Some of his ideas are not original - they are shared by other national organizations and suggested in a royal commission years ago. He is a proponent of abolishing the Indian Act, as are others, but says there is little will to change: "A lot of leaders, including the leader of the AFN, will say we need to get rid of the Indian Act but, let's face it, the Indian Act is what has created the Assembly of First Nations and has created the reserve system and all 600-plus chiefs. They need the Indian Act to hold on to their power."

He would like to see a return to the traditional system before the Indian Act - an Algonquin nation, a Cree nation, and so on. He thinks each group should set up its own accountability structure under new legislation, with 60 to 80 chiefs replacing 633 chiefs.

By the time any of this happens - if indeed it does - he may have moved on, though.
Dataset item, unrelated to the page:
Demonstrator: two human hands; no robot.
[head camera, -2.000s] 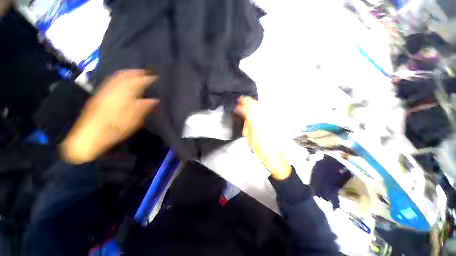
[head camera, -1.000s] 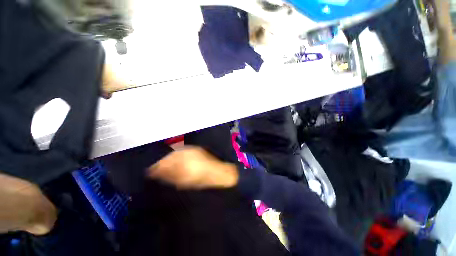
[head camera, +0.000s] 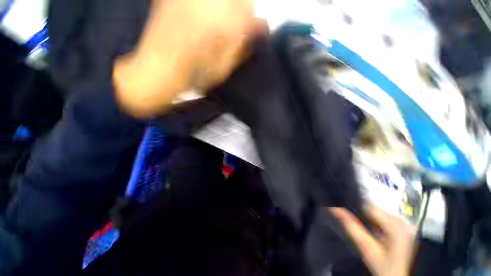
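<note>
A dark garment (head camera: 301, 124) is stretched between my two hands, over the table's front edge and in front of the sewing machine head (head camera: 409, 102), which is white with a blue-teal stripe. My left hand (head camera: 183, 54) is large and blurred at the upper left, its fingers curled on the garment's upper end. My right hand (head camera: 382, 242) is at the lower right, with fingers and thumb on the garment's lower end. The garment hides the needle end of the machine. More dark cloth hangs at the upper left.
The white table edge (head camera: 231, 139) shows between the cloth and my lap. A blue crate (head camera: 141, 167) is below the table at left. A red and blue item (head camera: 102, 242) lies at lower left. A small red and white thing (head camera: 228, 166) is under the table edge.
The view has swung back to the machine. My left hand has moved up and rightward across the cloth. My right hand, earlier empty over the lap, now grips the garment at lower right.
</note>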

Mr. Brazeau has always wanted to get into federal politics. He says he has been approached by Liberals and Conservatives, though has not had any serious offers.

For now, he says, "I am with the Congress" and he is busy with his family life - he lives in Gatineau, Que., with his wife, who has an aboriginal crafts business, and has three children, aged 13, seven and two.

At the end of the interview, he cannot help returning to the topic of Mr. Fontaine and his group: "The AFN national chief said he represents all First Nations people. Well, I'm a First Nations person and I did not give him that right to represent me. As a matter of fact, he living off-reserve, means I represent him," he adds, smiling.

It's tit-for-tat, he says, and there is surely more to come.